Food truck trend traveling to Canton
Downtown Canton could have more food options if the town board approves allowing food trucks to set up shop.
The Canton Planning Board took up the topic at a recent meeting after being asked by town staff to explore the possibility. While food trucks have not been allowed in the past under the town’s zoning ordinance, the planning board voted to recommend allowing them in certain areas.
“I, and the rest of the board, feel that allowing food trucks in Canton could bring an element of vibrancy. Food trucks will provide the opportunity for people to gather and will allow for more diverse food choices to town residents,” said Vicki Eastland, a Canton Planning Board member. “It potentially allows upstart entrepreneurs the opportunity to have a business they might not otherwise be able to afford.”
The planning board unanimously recommended making amendments to the zoning ordinance to allow mobile food vending with special requirements in certain districts.
Town Manager Seth Hendler-Voss said the economic impact of the mobile food industry was undisputable. In 2012, the National Restaurant Association reported that food trucks generated about $650 million in revenue in 2012 — about 1 percent of total U.S. restaurant sales.
Eastland said some of the planning board’s concerns over allowing food trucks included trash, loitering and trucks being located too close to residential areas. Members also expressed concerns about whether Canton restaurants would feel like food trucks would infringe on their established businesses. Eastland said she hasn’t heard any negative feedback from any restaurants.
“The conversation was very positive — town staff did a great job of researching food truck ordinances in other locations and around the country,” Eastland said. “The discussion was mostly about what areas of town that food trucks would become an allowable use.”
While the food truck business in Asheville has grown in recent years, Hendler-Voss said there are few operating in Haywood County, adding that Canton has the opportunity to serve as a catalyst for the emerging industry.
The recommendation made to the board of aldermen clearly states that food trucks would not be allowed in residential areas of town. Hendler-Voss also thinks allowing food trucks would be a good move for the town as it tries to ramp up downtown.
“Mobile food units have become a popular attraction in many cities because of their unique culinary fare and the convenient alternative they offer to brick-and-mortar restaurants,” he said in a memo to the planning board. “They also bring vibrancy to cities by generating foot traffic, provide food to part of town devoid of dining options, and extend opportunities for entrepreneurs seeking a low capital entrance into the restaurant industry.”
If approved by the board of aldermen, food trucks would be allowed to operate on private property between the hours of 7 a.m. and 10 p.m. in areas zoned for business and industry.

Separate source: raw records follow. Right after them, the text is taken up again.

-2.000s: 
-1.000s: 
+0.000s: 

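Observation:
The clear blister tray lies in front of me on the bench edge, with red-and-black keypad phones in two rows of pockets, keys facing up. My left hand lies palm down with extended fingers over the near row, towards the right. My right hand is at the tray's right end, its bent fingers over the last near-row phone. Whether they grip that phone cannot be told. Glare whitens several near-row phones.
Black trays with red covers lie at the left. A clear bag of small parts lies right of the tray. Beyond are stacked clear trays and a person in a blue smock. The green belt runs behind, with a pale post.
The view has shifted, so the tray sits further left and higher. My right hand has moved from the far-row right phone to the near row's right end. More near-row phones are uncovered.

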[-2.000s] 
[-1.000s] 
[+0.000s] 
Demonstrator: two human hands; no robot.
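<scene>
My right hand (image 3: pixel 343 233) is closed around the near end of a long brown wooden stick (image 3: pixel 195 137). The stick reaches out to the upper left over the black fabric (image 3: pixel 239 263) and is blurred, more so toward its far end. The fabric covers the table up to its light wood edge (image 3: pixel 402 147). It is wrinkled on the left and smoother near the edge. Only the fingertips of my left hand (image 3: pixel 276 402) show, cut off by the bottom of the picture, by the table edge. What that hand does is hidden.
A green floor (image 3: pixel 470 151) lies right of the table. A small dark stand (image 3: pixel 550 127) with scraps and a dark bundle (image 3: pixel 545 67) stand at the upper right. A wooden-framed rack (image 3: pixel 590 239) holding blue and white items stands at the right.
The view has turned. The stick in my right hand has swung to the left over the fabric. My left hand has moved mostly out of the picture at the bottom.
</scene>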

Food truck vendors would have to have a signed health department certificate, proof of insurance, a driver’s license and written permission from a private property owner to receive a privilege license and an annual permit from the town. While trucks wouldn’t be able to park and operate in front of a business along Main Street, he said there were several ideal spots for vendors.

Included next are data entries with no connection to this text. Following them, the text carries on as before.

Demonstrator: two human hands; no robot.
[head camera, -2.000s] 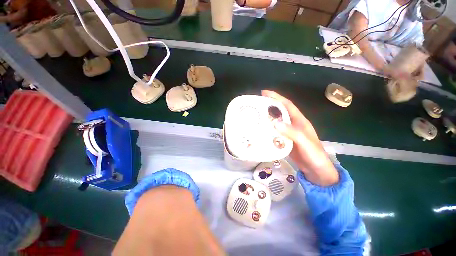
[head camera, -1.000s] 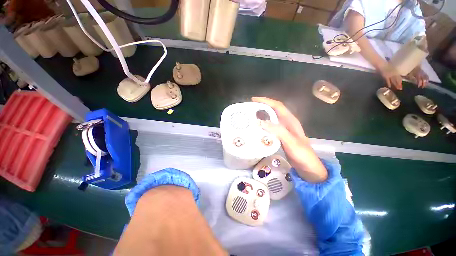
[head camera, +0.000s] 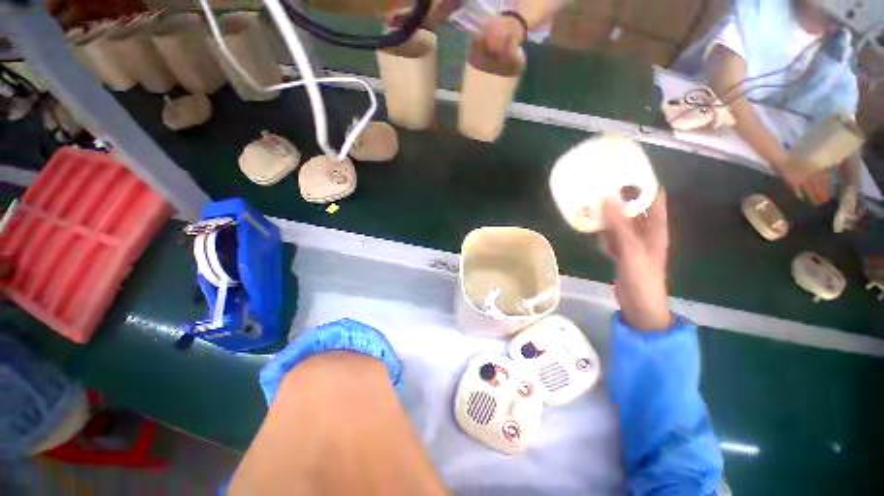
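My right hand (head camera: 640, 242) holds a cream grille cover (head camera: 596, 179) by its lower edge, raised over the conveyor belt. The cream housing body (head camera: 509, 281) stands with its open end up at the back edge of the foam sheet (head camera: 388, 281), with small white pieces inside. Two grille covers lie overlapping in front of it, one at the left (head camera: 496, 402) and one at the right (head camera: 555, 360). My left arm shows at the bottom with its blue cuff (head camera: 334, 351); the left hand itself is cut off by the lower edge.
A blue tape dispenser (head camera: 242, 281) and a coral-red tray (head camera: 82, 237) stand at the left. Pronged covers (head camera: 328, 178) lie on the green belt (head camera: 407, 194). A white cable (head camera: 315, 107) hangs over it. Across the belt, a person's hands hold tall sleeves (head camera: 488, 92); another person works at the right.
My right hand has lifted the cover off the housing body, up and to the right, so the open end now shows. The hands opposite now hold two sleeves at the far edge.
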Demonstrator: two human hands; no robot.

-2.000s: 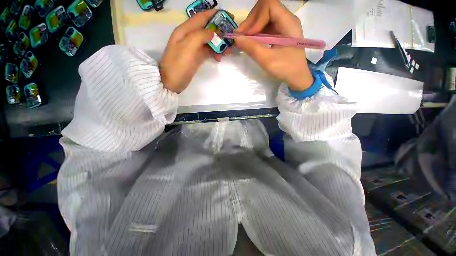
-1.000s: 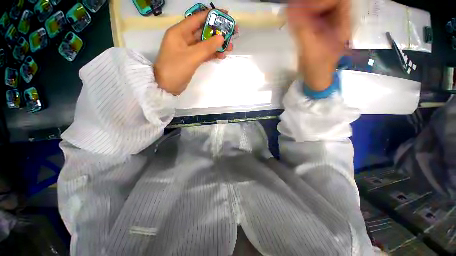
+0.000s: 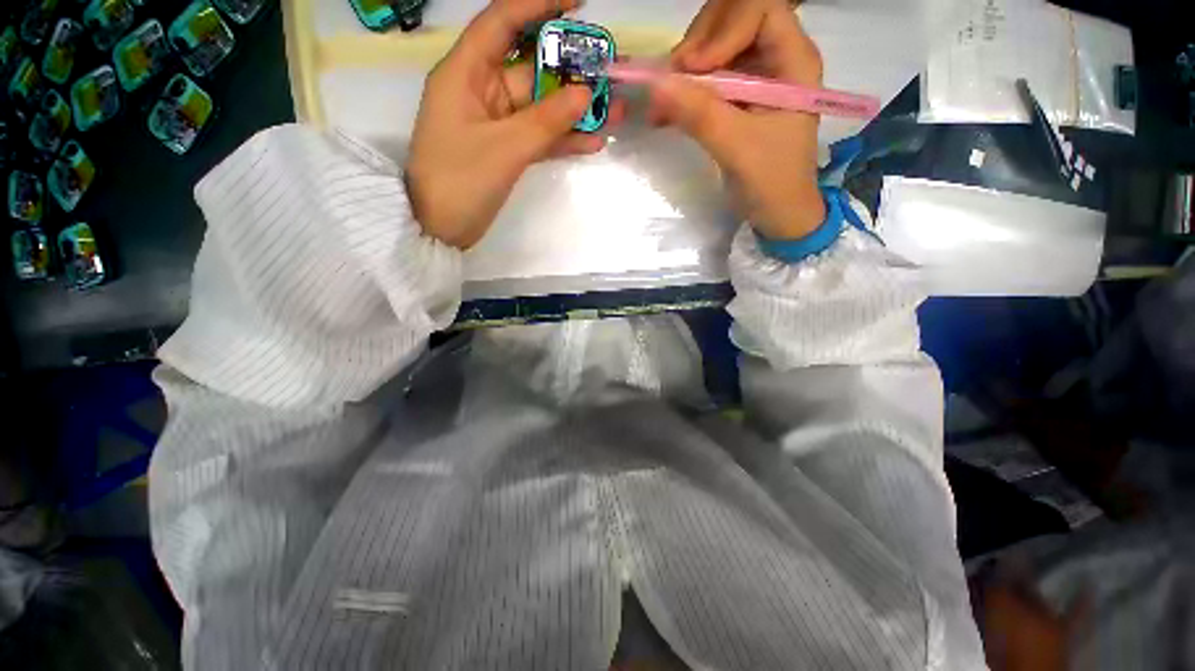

“There’s a few possibilities — several service parking lots downtown who would probably be willing to let them park and set up shop,” Hendler-Voss said.

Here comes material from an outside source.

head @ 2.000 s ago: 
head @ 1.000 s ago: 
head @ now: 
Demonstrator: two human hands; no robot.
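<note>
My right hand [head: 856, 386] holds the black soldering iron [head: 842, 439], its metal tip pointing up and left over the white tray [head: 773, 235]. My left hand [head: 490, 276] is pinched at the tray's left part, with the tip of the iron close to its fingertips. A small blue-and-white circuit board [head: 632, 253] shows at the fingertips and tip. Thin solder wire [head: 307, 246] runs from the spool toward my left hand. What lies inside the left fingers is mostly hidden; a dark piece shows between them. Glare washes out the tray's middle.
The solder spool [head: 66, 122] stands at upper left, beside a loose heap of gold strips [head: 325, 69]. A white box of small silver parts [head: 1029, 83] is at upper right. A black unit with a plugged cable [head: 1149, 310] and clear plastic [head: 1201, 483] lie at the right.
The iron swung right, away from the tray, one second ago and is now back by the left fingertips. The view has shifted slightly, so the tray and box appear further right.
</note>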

Hendler-Voss said the issue was brought to the town’s attention when Tina Tuten, a former restaurant owner, approached the town about her desire to expand her business with a food truck service. She’s already purchased a truck but needs the town’s permission to move forward.
Tuten plans to operate Fat Belly’s from the former Mr. Paycheck property and serve an array on menu items, including 11 different types of gourmet fries and Indian fried bread as well as classics like hamburgers.
Food trucks typically contract with a restaurant to serve as its commissary, which is a health code requirement. Having a restaurant base would allow the food truck vendor to store food, dump waste, clean their mobile unit and park it overnight.
Hender-Voss said Tuten has proposed operating a stand-alone commissary on New Clyde Highway in the Mr. Paycheck space — a pre-fabricated metal storage unit converted to an office use. He said the arrangement would satisfy the health department’s requirements though it is atypical in most of the towns he researched.
Public input wanted
Canton will hold a public hearing at 6:30 p.m. March 26 during the town board’s regular meeting regarding a zoning amendment to allow food trucks.